Иван Великий — архитектурный ансамбль московского Кремля (1505—1600), объединяющий церковь, колокольни и дозорную башню Звон Ивановской колокольни имел особую мелодию и назывался ‘красным звоном’.
…ударят в Успенском — Успенский собор в Кремле, построен при Иване III в. (1475—1479) Аристотелем Фиораванти.
…звон у Симонова… — имеются в виду колокола Симонова монастыря (конец XIV — конец XVII) — некогда мощной крепости, служившей для защиты Москвы с юго-востока от набегов татар.
…у Семена Столпника… — церковь Симеона Столпника за Яузой, по преданию построенная Борисом Годуновым в память о дне своего венчания на царство (1 сентября 1598 г.).
…у Сергия в Рогожской… — имеется в виду церковь преподобного Сергия Радонежского (1796—1818) в Рогожской заставе.
…у Мартына Исповедника.. — церковь Мартина Исповедника в Таганке, в Алексеевской новой слободе (1791—1801).

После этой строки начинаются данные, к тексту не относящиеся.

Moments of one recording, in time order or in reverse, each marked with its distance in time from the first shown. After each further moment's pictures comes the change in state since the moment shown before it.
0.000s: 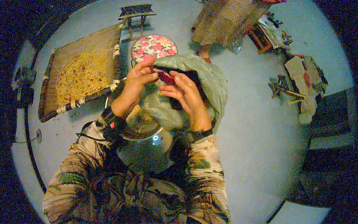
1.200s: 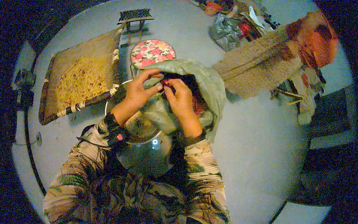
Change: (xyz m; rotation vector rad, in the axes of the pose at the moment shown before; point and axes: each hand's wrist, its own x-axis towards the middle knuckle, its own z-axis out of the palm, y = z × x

…у Воскресения в Гончарах — подразумевается церковь Воскресения Христа в Гончарной слободе, находившаяся на левом берегу Яузы, на Таганском холме.
…на Хиве в переулок… — Хива — московская улица, известная с XVIII в. (ныне Добровольческая), происхождение названия которой имеет две версии: по стоявшему там двору, где останавливались купцы и послы из ханства Хива (древний Хорезм), или по расположенному там же кабаку ‘Хива’.
Красная горка — народный праздник, приходящийся на первую неделю после Пасхи (Фомину неделю), который связан, с одной стороны, с поминовением родителей, с другой — с свадебными обрядами.
…подал весть есак… все колокола звонят… немчин, годунов, широкий, глухой, карнаухий, пере спор, сокол, медведьмосковский звон. — Перечисляются народные названия московских колоколов, каждый из которых имел свой звук и мелодию.
Покров — здесь: икона Покрова Божьей Матери.
…читает по утрам Московский Листок — ежедневная политико-литературная, общественная газета, издававшаяся в Москве с 1901 по 1916.
‘Искони бе Слово, И Слово бе от Бога, и Бог бе Слово. Се бе искони от Бога…’ — начало Евангелия от Иоанна: ‘В начале было Слово, и Слово было у Бога, и Слово было Бог’.

————————————————————————-

Источник текста: Ремизов А.М. Собрание сочинений. М.: Русская книга, 2000. Том 3. Оказион. С. 440—453.